A place where economics, financial markets, and real estate intersect.

Tuesday, July 16, 2013

Morning Report - Affordability remains high

Vital Statistics:
Last Change Percent
S&P Futures  1676.7 -0.8 -0.05%
Eurostoxx Index 2667.9 -18.8 -0.70%
Oil (WTI) 106.9 0.6 0.55%
LIBOR 0.266 -0.001 -0.52%
US Dollar Index (DXY) 82.74 -0.299 -0.36%
10 Year Govt Bond Yield 2.54% 0.00%  
Current Coupon Ginnie Mae TBA 104.2 -1.3
Current Coupon Fannie Mae TBA 103.6 0.0
RPX Composite Real Estate Index 202.5 -0.5
BankRate 30 Year Fixed Rate Mortgage 4.45
Markets are flattish after the consumer price index came in more or less in line with expectations and Goldman beat earnings estimates. Bonds and MBS are flat as we await the Bearded One tomorrow morning.

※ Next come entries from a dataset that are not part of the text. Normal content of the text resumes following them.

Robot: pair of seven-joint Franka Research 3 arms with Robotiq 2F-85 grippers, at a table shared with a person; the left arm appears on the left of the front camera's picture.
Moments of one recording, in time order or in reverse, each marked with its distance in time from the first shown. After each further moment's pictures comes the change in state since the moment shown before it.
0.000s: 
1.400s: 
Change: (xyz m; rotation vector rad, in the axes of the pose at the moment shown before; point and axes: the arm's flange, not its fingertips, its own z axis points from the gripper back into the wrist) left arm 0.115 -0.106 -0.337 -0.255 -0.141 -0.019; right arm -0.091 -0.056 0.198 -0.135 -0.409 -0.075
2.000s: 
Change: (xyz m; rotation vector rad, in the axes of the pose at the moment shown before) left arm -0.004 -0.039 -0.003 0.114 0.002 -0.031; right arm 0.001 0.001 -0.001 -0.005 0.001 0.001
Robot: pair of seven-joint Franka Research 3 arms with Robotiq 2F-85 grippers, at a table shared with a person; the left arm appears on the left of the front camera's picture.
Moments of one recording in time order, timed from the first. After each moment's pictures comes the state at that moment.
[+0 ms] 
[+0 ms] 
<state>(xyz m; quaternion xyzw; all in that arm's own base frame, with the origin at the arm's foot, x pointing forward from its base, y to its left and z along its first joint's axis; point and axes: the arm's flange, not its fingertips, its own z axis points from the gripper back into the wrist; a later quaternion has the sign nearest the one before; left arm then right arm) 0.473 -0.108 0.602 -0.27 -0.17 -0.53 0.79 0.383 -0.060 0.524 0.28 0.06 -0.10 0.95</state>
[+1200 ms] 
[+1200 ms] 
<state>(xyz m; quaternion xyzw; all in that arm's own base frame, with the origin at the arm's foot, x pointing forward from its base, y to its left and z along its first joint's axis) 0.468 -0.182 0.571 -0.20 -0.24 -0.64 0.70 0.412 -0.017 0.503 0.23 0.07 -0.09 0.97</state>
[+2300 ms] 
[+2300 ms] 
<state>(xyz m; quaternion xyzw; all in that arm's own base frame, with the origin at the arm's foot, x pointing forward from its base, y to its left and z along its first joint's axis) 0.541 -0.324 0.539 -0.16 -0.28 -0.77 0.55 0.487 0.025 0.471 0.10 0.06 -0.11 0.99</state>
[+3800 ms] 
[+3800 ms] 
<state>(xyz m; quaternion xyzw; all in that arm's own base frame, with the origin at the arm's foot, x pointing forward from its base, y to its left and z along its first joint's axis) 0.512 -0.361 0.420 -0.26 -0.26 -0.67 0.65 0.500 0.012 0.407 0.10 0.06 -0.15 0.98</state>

Re Bernanke's testimony, the Washington Post is saying the Fed will be delaying debate over unwinding QE amid concerns over how the markets will react. One interesting concern, from Richmond Fed Jeffrey Lacker, is that the Fed will experience capital losses on its holdings of mortgage backed securities, and could find itself in a position where it makes no money (or even experiences losses), which will raise public and Congressional scrutiny. Want a proxy for the Fed's balance sheet?  Take a gander at the chart of Agency Mortgage REIT American Capital (AGNC). They hold a levered portfolio of agency fixed and adjustable rate mortgage backed securities. The stock is down a third since rates started going up in early May.

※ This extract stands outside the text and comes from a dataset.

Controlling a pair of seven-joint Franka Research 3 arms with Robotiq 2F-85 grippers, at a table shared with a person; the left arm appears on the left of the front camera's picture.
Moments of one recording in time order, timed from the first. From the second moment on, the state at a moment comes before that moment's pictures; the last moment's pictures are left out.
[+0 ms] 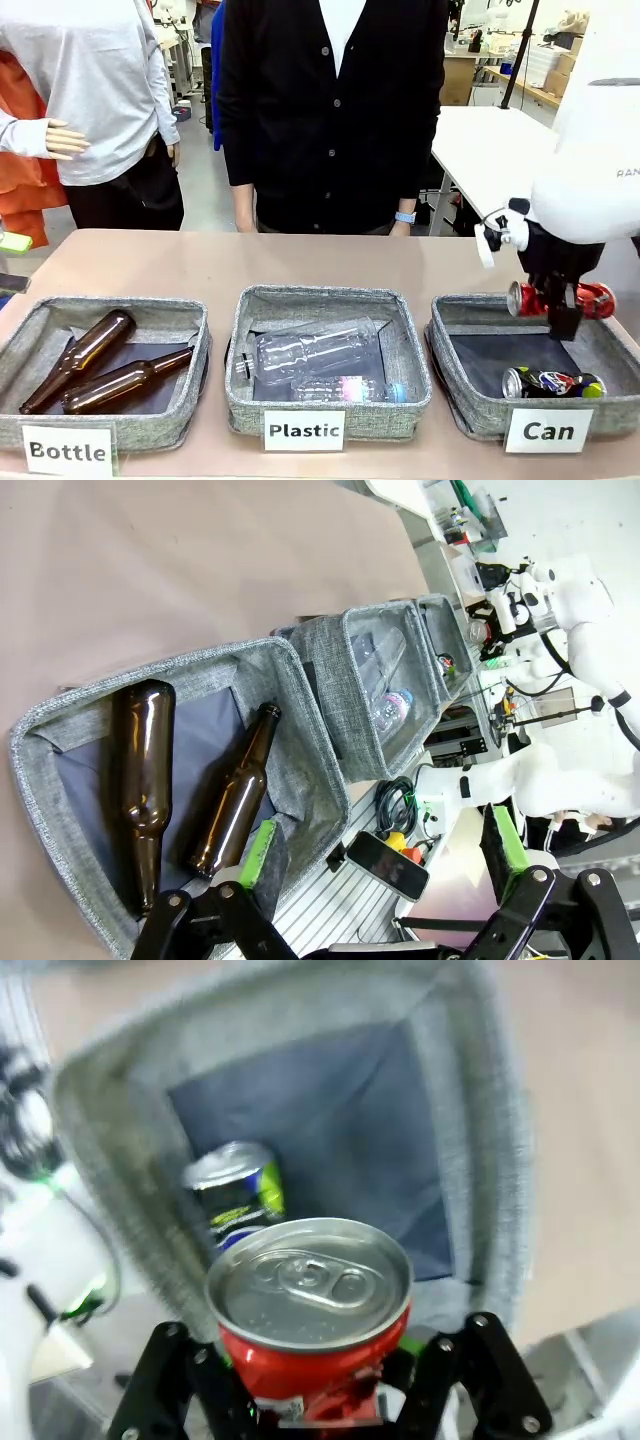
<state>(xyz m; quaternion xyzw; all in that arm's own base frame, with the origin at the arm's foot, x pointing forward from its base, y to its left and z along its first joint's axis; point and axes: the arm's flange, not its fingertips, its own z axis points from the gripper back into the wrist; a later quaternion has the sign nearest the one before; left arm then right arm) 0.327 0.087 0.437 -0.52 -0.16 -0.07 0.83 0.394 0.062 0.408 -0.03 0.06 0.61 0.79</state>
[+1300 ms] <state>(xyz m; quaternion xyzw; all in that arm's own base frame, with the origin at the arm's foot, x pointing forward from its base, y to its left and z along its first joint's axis) 0.327 0.087 0.437 -0.52 -0.16 -0.07 0.83 0.396 0.065 0.402 -0.03 0.12 0.67 0.74</state>
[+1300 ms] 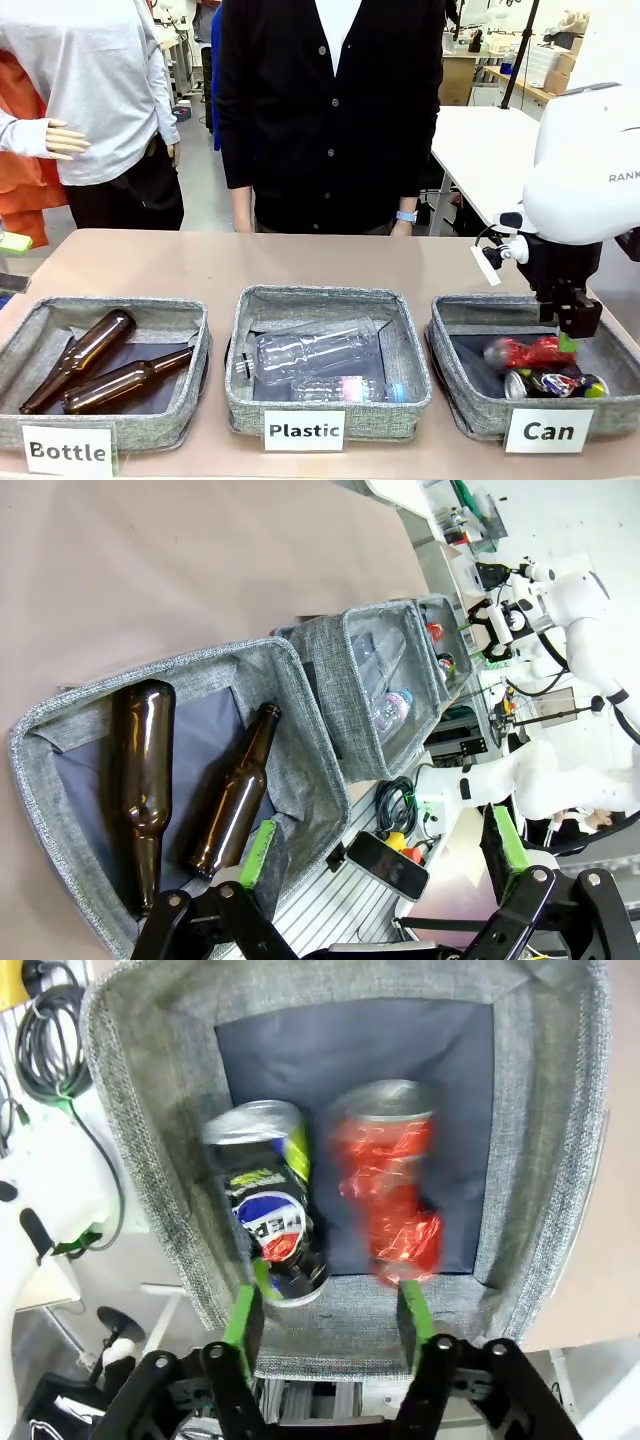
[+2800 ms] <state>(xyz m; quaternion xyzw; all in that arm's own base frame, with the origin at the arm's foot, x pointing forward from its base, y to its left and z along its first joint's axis) 0.327 0.087 0.437 -0.52 -0.16 -0.07 0.83 0.411 -0.046 0.435 0.55 -0.08 0.10 0.82</state>
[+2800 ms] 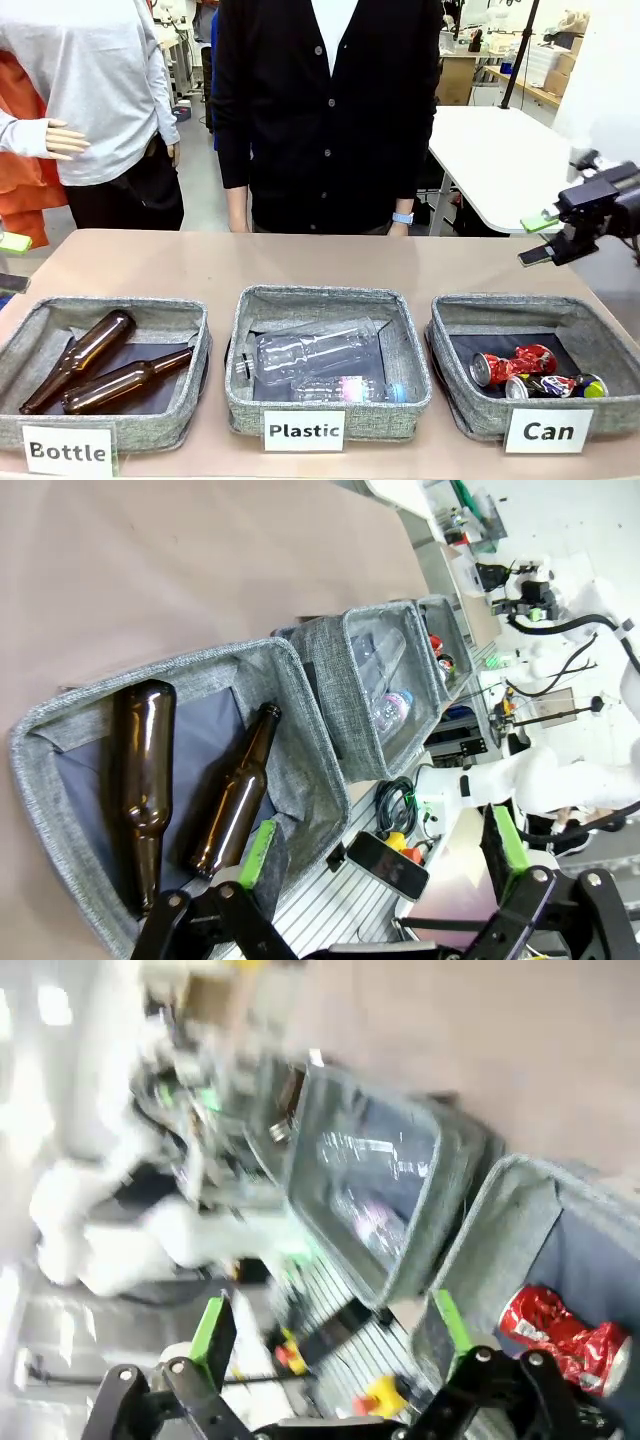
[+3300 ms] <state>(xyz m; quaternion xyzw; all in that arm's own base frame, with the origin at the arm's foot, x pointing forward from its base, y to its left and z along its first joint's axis) 0.327 0.087 0.437 -0.52 -0.16 -0.07 0.83 0.395 -0.062 0.410 0.60 -0.11 0.01 0.80</state>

Mortgage REITs like AGNC or Annaly (NLY)  are unloading mortgage-backed securities as rates increase. This is largely due to margin requirements, although interest rate hedging plays a part. As the value of their holdings drops, which is what is happening as rates increase, the banks that provide them leverage will demand more capital. The REITs can either raise capital in the private markets (which isn't going to happen) or they can raise capital by selling their inventory. The thing to remember is that the margin clerk doesn't care if the mortgage backed securities are overvalued or undervalued. The margin clerk will hit whatever bid is available if the company doesn't sell the merchandise themselves. That is how you get these air pockets like we had on July 5, where the we set record highs on mortgage rates and the 10 year yields. As mortgage REITs de-lever, you can expect rate volatility. Floating in this environment can be a little hairy. 

CoreLogic's latest Market Pulse makes the argument that in spite of the recent rise in house prices and rates, housing affordability is still elevated compared to historical numbers. They dismiss (as do I) the notion that we are back in a bubble or are even close to one. Bubbles are psychological events where everyone gets this idea that an asset price cannot fall. We will not experience another real estate bubble, although our great-grandkids might. Here is Corelogic's chart on affordability:


Based on the weak retail sales numbers yesterday (headline +4% vs expectations of +.8%, ex-autos flat vs expectations of + .5%), a number of sell-side firms took down their 2Q GDP estimates a hair. We will get the preliminary estimate of 2Q GDP in a couple of weeks.

Freddie Mac's mid-year update gives a forecast for the rest of 2013. Punch line: home price appreciation will slow, but remain positive, the labor market will continue the pace of the first half of the year, home sales up 2% and starts up 12% from the first half, and mortgage rates will continue to rise. Will the rise in mortgage rates stall the housing recovery? They anticipate it won't, because affordability still remains high.